Commercial Applications: Usually furnaces require access to high power electrical facilities; these facilities must either be available or installed at significant cost, aside from the cost of the electrical power itself. The availability of a small, low power furnace would allow furnace work to be done quickly at any location, and the furnace would be easily portable. Also the ability to rapidly heat a sample is usually done at high power and limited by the time needed to heat the furnace itself. The low power furnace will have a much better time response than its competitors, an important factor in some applications.

Acknowledgements.

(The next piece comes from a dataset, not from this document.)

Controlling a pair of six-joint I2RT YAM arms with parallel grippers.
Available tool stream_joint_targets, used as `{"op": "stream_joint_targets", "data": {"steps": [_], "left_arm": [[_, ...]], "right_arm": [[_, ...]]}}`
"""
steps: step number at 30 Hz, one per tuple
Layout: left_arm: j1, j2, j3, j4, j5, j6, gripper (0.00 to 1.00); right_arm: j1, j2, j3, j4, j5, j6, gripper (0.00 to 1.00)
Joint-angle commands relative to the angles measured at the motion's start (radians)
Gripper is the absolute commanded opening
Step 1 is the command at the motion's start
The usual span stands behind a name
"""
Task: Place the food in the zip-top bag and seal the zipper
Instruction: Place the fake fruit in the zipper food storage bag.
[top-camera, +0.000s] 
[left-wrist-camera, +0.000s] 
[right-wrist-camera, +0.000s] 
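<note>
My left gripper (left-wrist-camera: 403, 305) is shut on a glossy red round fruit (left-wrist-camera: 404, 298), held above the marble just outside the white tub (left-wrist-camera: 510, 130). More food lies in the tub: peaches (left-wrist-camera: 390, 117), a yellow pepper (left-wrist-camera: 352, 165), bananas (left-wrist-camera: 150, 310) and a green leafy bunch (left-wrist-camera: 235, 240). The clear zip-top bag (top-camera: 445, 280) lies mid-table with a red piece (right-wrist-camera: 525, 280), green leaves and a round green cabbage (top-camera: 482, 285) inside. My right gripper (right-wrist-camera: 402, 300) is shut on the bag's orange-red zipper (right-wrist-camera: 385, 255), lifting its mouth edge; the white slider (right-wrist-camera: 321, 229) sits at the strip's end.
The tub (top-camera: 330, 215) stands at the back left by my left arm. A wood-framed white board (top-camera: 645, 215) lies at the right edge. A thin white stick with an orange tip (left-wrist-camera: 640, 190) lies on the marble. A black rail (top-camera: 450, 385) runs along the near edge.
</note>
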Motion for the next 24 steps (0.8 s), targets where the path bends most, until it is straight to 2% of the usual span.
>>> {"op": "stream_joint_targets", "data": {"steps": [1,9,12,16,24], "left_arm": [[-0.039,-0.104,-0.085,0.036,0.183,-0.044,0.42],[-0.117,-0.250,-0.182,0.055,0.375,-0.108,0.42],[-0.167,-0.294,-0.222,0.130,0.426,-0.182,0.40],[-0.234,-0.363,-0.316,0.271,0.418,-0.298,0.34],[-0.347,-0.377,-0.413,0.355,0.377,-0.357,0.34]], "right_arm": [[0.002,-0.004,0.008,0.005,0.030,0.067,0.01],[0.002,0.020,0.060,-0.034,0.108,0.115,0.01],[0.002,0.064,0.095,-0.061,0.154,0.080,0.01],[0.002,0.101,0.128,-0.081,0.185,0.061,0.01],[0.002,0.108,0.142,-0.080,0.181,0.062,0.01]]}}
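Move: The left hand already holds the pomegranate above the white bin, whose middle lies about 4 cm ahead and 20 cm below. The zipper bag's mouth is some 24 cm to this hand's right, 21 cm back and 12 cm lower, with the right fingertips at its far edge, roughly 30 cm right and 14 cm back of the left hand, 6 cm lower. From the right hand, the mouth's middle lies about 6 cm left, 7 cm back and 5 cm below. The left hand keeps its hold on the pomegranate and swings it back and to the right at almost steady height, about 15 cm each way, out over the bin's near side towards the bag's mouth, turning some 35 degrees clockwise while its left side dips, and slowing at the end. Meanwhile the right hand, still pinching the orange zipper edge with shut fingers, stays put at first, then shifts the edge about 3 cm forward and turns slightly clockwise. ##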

Thoughtventions wishes to thank NASA MSFC for supporting this work under contract NAS8-99040.

REFERENCES

1. W.H. Kohl Ed., Handbook of Materials and Techniques for Vacuum Devices, Reinhold Publishing Co., New York, NY, 1968.

2. E.A. Avallone and and T. Baumeister III, Marks' Standard Handbook for Mechanical Engineers, McGraw-Hill, New York, NY, 1978.

3. R. B. Scott, Cryogenic Engineering, Met-Chem Research, Boulder, CO, (1959).

4. W.L. Wolfe and and G.J. Zissis Eds., The Infrared Handbook, Environmental Rsch Inst. of Michigan, Ann Arbor, MI, 1993.

5. I.M. Winer, "Calculated temperature dependences of silver and gold absorptions in the infrared," Appl. Opt., 17, 13, 1989 (1978).

6. G. Hass, "Reflectance and preparation of front-surface mirrors for use at various angles of incidence from the UV to far IR ," J. Opt. Soc. Am., 72, 1, 27 (1982).

7. E. Savitsky, V. Polykova, N. Govina, and N. Roshan, Physical Metallurgy of Platinum Metals, Pergamon Press, New York, NY, 1978.

8. B. Fischer, "Reduction of Platinum Corrosion in Molten Glass," Plat. Met. Rev., 36, 1, 14 (1992).